• **Task details**:
Lines in which "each" appears should be pulled from the data below.

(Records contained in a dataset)
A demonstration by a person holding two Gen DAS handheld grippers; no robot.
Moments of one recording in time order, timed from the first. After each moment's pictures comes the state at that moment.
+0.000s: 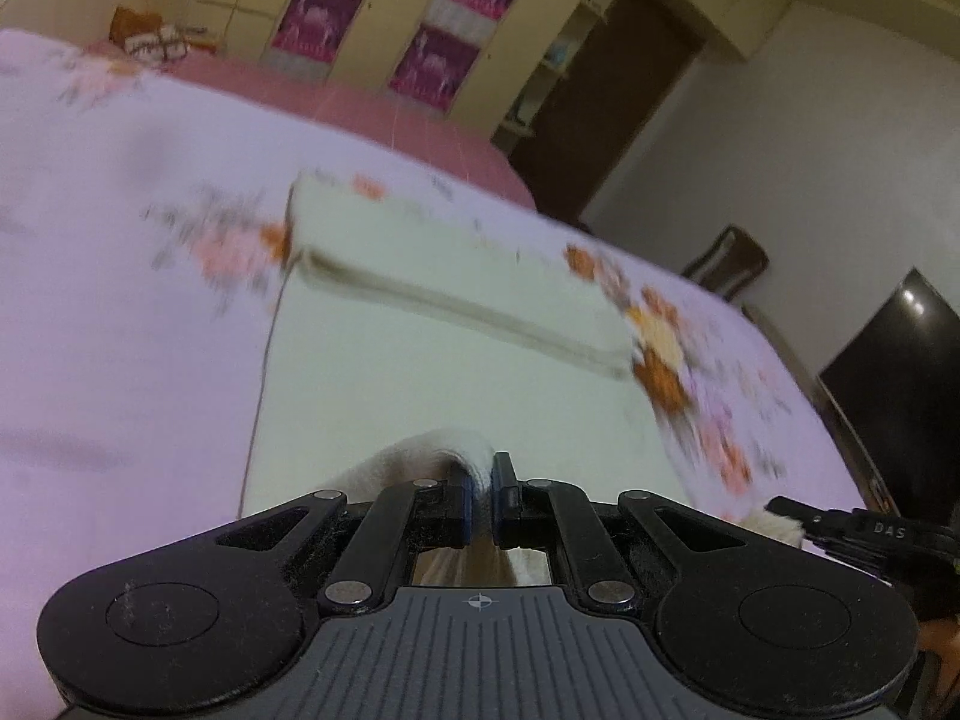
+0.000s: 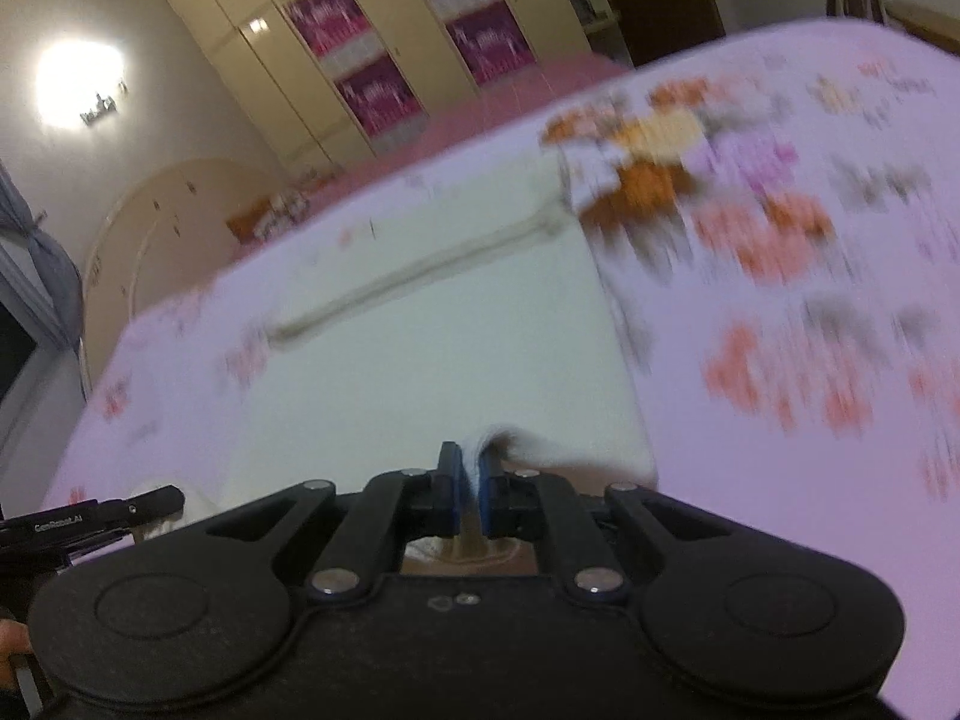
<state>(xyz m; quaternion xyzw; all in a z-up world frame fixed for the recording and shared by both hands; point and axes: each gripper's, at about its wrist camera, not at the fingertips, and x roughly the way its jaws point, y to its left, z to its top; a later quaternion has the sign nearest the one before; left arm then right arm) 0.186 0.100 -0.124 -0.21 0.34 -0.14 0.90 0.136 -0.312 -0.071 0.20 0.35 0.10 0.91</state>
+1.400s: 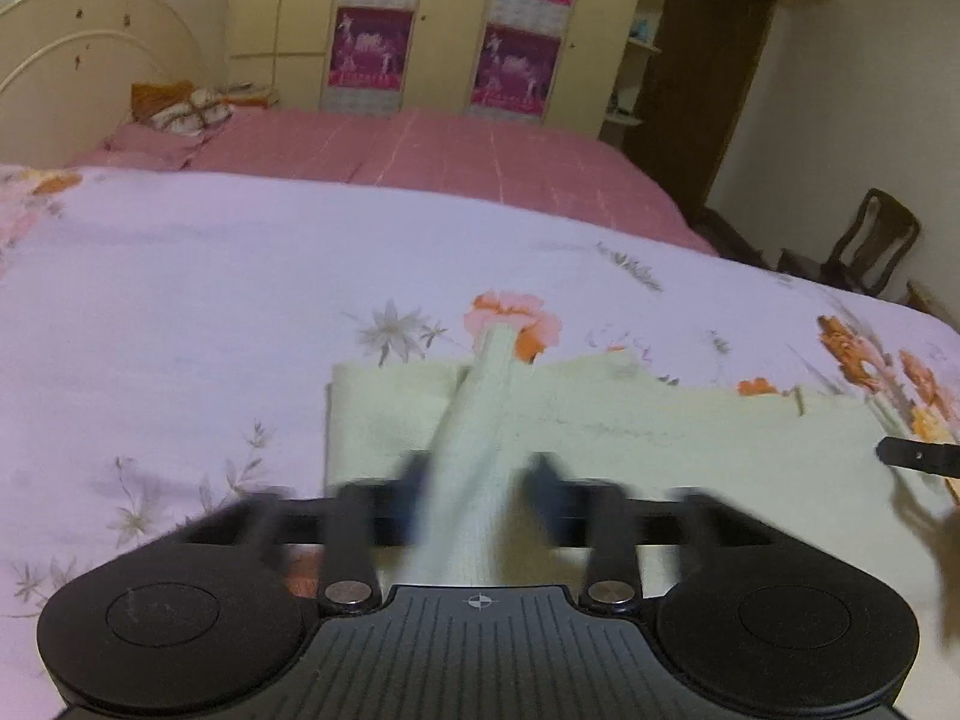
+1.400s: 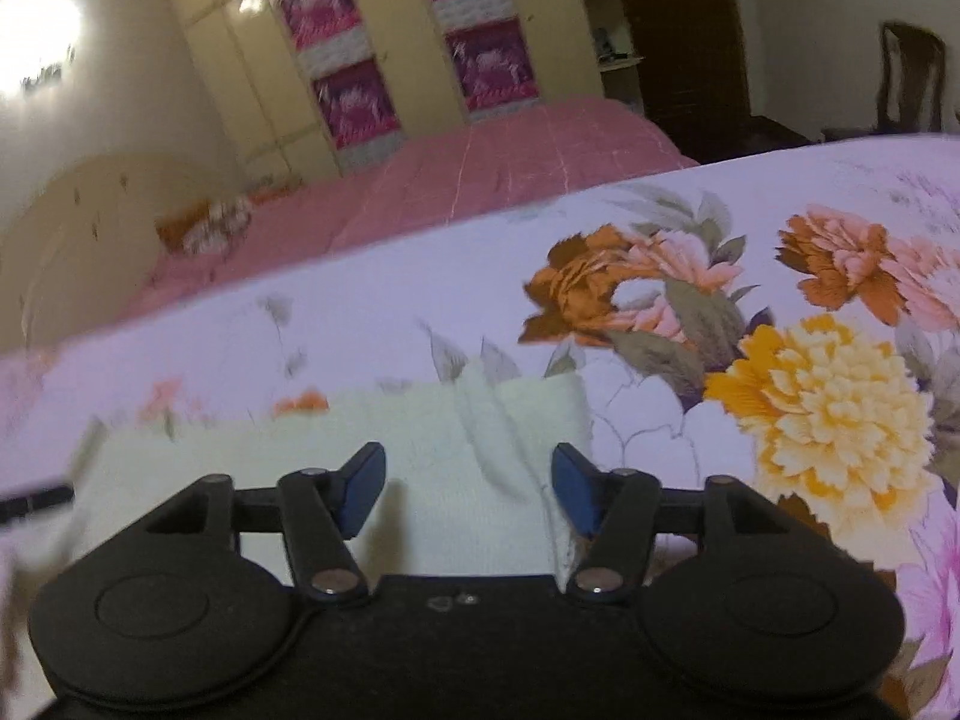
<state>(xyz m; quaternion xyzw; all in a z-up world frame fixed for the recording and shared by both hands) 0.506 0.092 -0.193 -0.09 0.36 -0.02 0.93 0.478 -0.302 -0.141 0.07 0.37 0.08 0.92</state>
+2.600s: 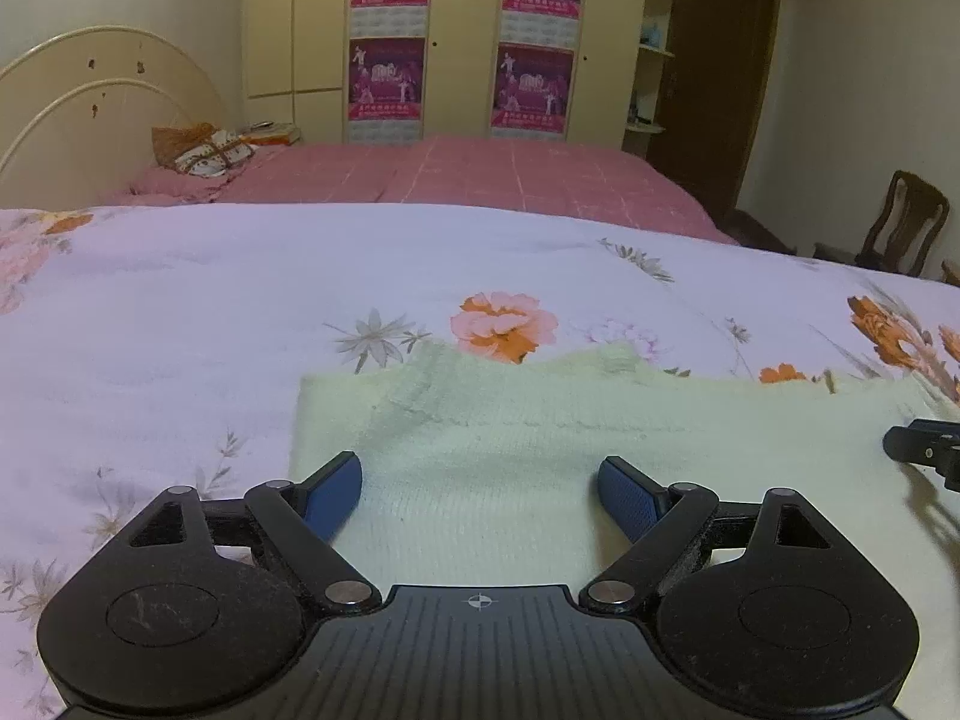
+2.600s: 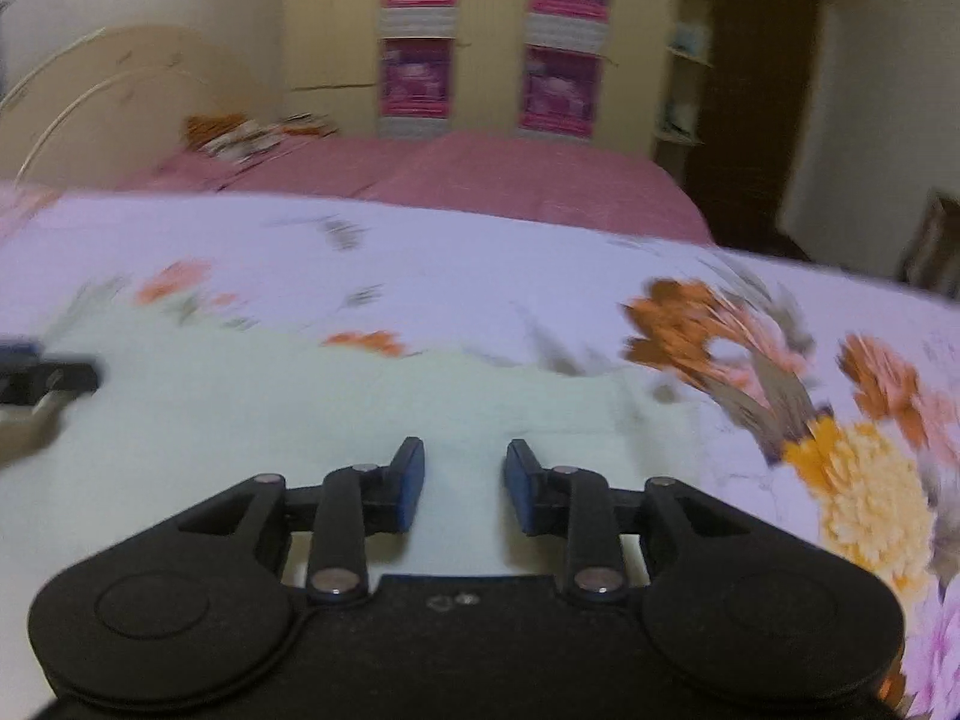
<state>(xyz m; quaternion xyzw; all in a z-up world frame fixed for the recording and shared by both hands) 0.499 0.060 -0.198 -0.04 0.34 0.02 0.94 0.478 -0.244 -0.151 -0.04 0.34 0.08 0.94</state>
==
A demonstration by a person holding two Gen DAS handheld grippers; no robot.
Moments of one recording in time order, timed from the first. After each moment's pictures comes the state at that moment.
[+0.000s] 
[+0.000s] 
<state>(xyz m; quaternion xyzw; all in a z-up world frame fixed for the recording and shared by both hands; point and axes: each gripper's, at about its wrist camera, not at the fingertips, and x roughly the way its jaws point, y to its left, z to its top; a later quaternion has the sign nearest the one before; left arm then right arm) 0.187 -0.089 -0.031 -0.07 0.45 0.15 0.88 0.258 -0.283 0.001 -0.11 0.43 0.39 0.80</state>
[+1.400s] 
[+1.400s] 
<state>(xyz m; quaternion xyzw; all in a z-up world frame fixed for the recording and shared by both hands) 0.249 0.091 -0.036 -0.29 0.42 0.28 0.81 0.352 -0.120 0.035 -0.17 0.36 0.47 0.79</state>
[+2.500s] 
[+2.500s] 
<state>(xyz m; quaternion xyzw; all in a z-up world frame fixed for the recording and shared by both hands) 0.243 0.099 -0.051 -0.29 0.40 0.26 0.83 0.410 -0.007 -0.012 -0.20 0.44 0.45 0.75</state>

• **Result**:
Moments of one recording in time order, timed from the first. After each moment's pictures comes the state at that moment.
<state>(xyz m; quaternion xyzw; all in a z-up world frame fixed for the recording and shared by both hands; point and axes: each gripper's, at about its wrist camera, not at the fingertips, and x roughly the way its jaws point, y to its left, z to its top; a later quaternion has the sign nearest the one before; left arm then right arm) 0.186 0.100 -0.124 -0.21 0.34 -0.14 0.90 0.136 -0.312 -0.071 0.20 0.35 0.10 0.91</state>
Moments of one recording in time order, timed from the first. After each moment's pictures comes the state at that moment.
<state>(xyz m; quaternion xyzw; all in a z-up world frame fixed for the recording and shared by both hands; point and axes: each gripper's, at about its wrist camera, not at the fingertips, and x roughly the way its jaws point, y to its left, z to its top; a later quaternion has the sign nearest the one before; left arm then right arm) 0.187 -0.089 -0.031 -0.07 0.45 0.15 0.88 0.258 -0.283 0.001 -0.11 0.43 0.39 0.80</state>

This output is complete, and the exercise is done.